RAMCloud is a high speed storage system for network efficient data centers. DRAM is the main storage device, and it is much faster compared to disk. Logging has been used for decades to ensure durability and consistency in storage systems. However, logging also makes sense as a technique for managing the data in DRAM. Log-structured memory takes advantage of the restricted use of pointers in storage systems to eliminate the global memory scans that fundamentally limit existing garbage collectors. Traditional memory allocation mechanisms like Malloc are not suitable for DRAM-based storage systems because they use memory inefficiently and don't adapt to changing access patterns. RAMCloud instead uses a log-structured approach which provides high utilization at high performance. The RAMCloud implementation of log- structured memory uses a two-level cleaning policy, which conserves disk bandwidth and improves performance up to 6x at high memory utilization. The cleaner runs concurrently with normal operations and employs multiple threads to hide most of the cost of cleaning.

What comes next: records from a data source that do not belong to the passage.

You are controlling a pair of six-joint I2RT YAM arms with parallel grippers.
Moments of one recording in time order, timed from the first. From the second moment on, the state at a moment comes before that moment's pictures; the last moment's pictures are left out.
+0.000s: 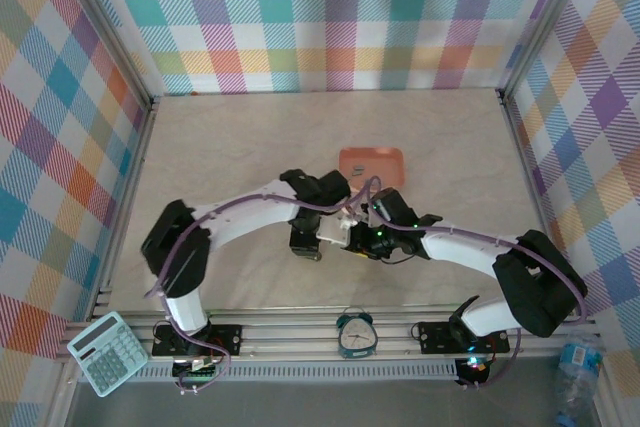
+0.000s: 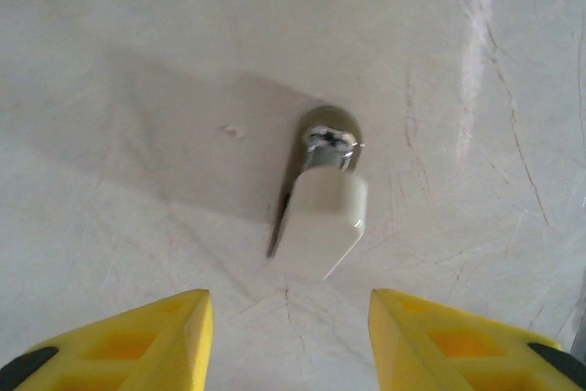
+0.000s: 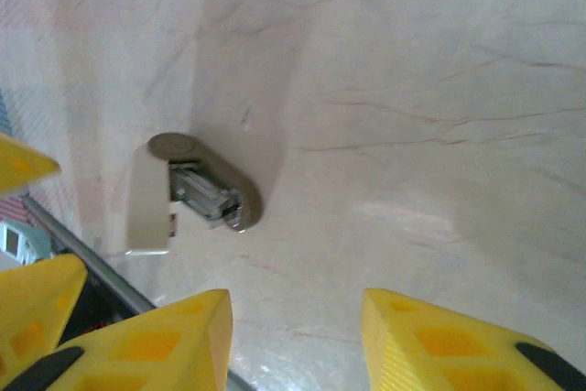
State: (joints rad) left arm -0.86 1.74 1.35 -1.09 -0.04 0.74; right arm 0.71 1.40 0.64 -0.16 -0.46 0.86
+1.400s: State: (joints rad) left arm -0.57 1.44 0.94 -0.70 0.15 0.22; right arm 0.83 1.78 1.01 -0.40 -0.50 0.88
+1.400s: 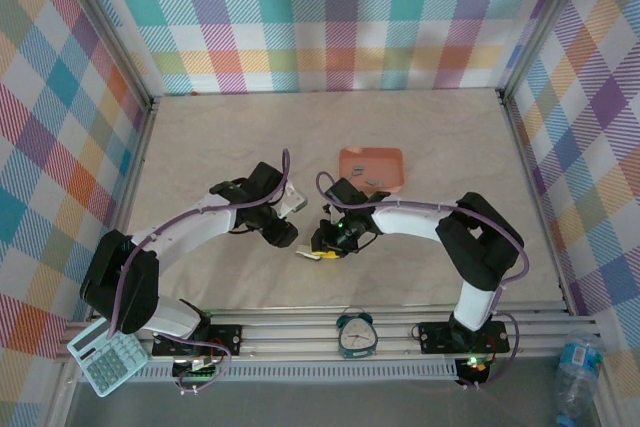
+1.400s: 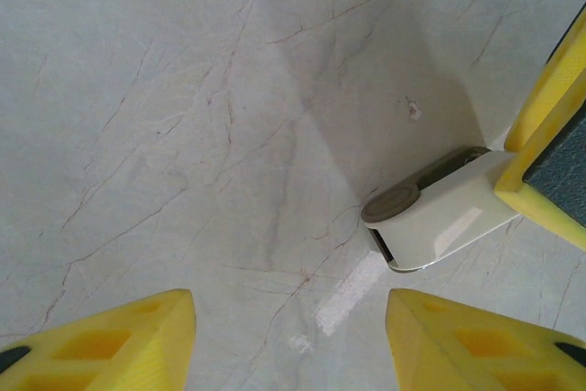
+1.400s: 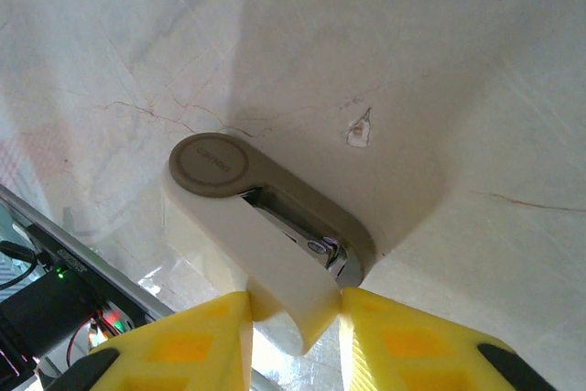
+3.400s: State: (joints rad) left arm -0.57 1.45 0.92 -0.49 0.20 -0.11; right arm 0.85 1.78 1.15 -0.64 -0.36 0.73
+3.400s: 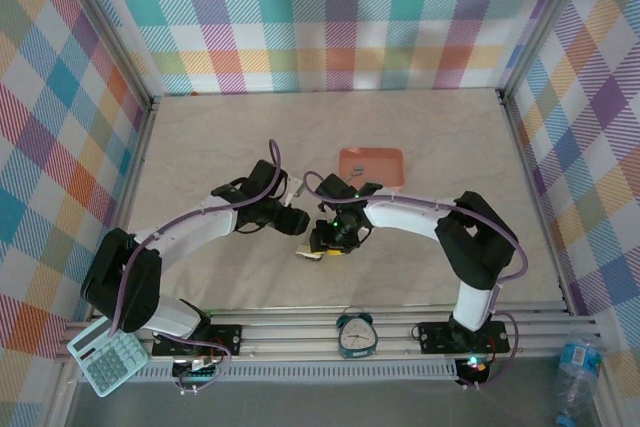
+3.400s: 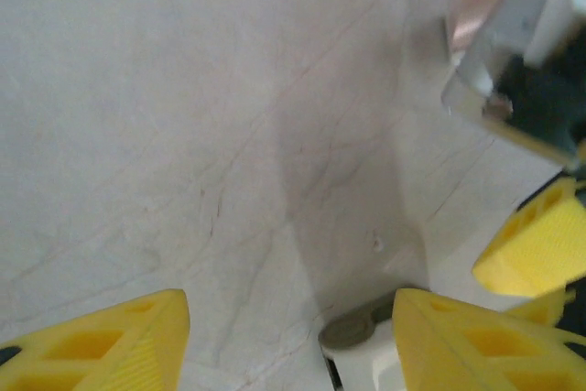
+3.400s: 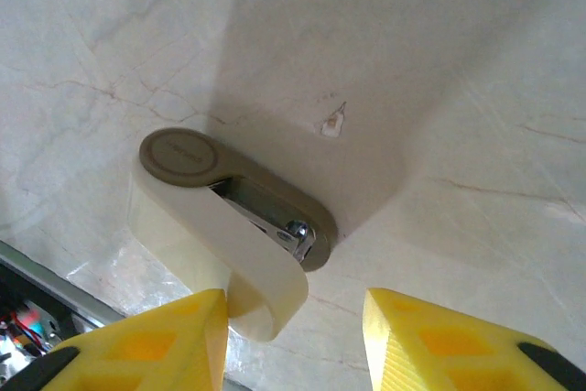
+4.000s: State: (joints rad) left arm -0.56 1.74 1.26 -0.50 0.32 -0.02; right arm 0.52 1.40 0.89 -0.59 -0.41 0.70
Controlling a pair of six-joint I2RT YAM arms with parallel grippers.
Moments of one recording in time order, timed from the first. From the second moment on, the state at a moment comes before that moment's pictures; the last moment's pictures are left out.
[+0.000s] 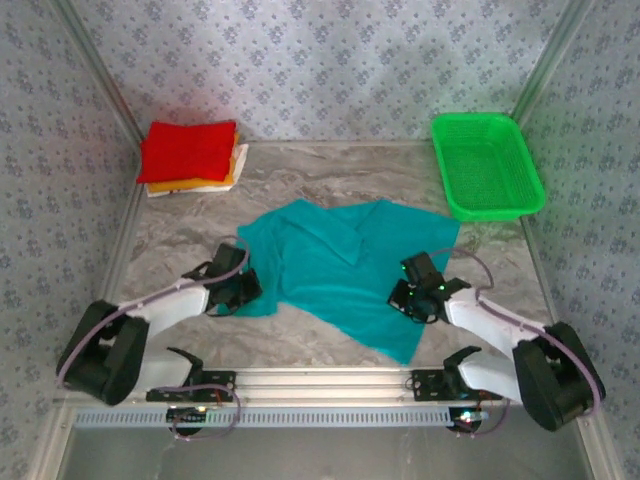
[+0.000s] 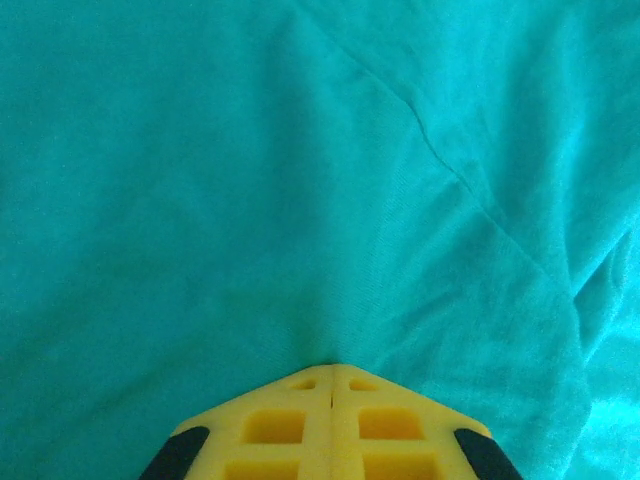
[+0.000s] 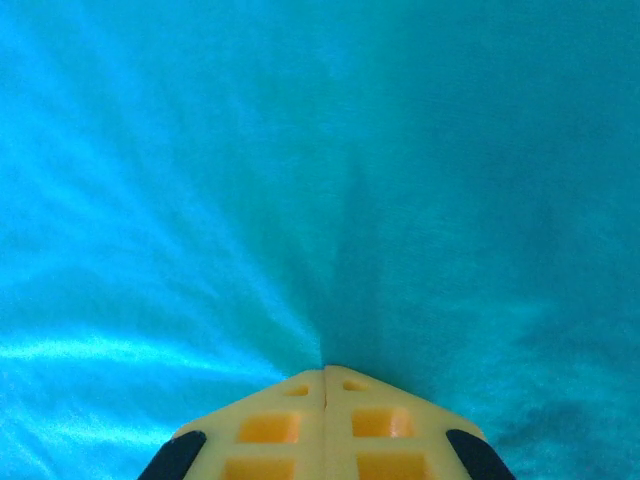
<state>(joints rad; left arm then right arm) -0.49 1.24 0.46 -0.32 0.12 -0.93 0.44 1.11 0.42 -0.44 -0.10 0.93</state>
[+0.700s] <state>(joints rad) -0.73 1.79 1.60 -0.67 -0.01 -0.17 0.23 1.14 0.74 -0.45 -0.08 0.65</state>
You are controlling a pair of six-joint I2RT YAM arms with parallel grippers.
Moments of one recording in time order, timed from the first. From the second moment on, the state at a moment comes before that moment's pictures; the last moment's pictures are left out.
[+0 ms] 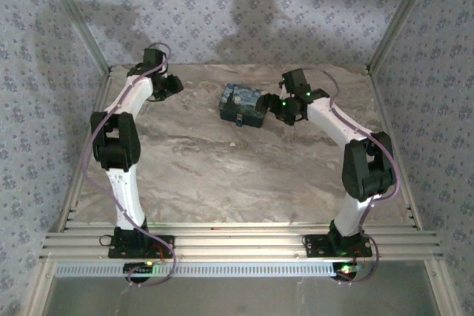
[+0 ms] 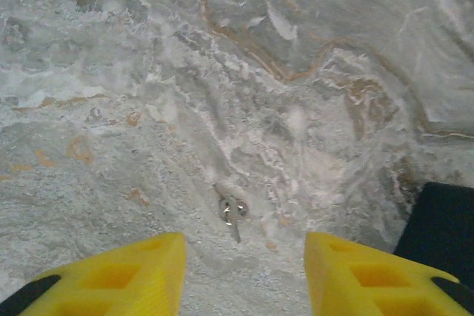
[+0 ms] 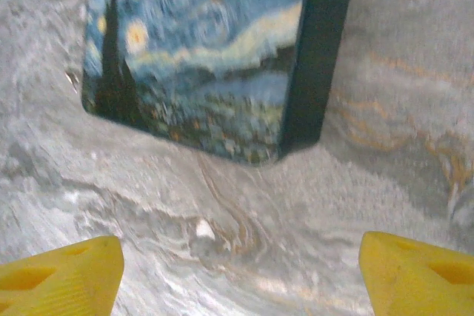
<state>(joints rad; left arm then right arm) -0.11 2.13 1.85 -0.71 0.12 -0.49 0.36 1.76 1.38 -0.58 -0.29 0.62</state>
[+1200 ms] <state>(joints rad) -0.23 2.48 2.19 -0.96 -0.10 -0.50 0.41 1.71 1.25 -0.58 -0.24 0.60</state>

The RAMCloud storage system implements a unified log-structured mechanism both for active information in memory and backup data on disk.

What I liked about this paper

a. Design and performance of RAMCloud is really impressive. This is probably the only system I have come across that targets low latency reads/writes, fast recovery from failures and provides strong consistency. Most systems focus on intensive reads or intensive writes but RAMCloud targets to optimize both read and write bandwidths.
b. The innovative use of multiple replica masters to reduce the failure recovery time without affecting network bandwidth is unique and interesting.
c. The testing and evaluation experiments are solid. The authors’ experiments on performance under changing loads and access patterns should be used whenever we build a new storage system.

Critical comments

a. The coordinator is single point of failure in the system. It can limit both reliability as well as scalability.
b. The data model provided by RAMCloud is limited. It would be better for application developers if it could give support a richer data model including transactions, indexes etc.
c. What happens if the recovery master crashes during recovery? The paper doesn’t talk about cascading failures.

Questions

a. How will the system design change in the scenario when NVRAMs (nonvolatile RAM) become prevalent?
b. Can we use Machine learning to give us better data placement algorithms for RAMCloud?
c. How can we handle cascading failures in RAMCloud?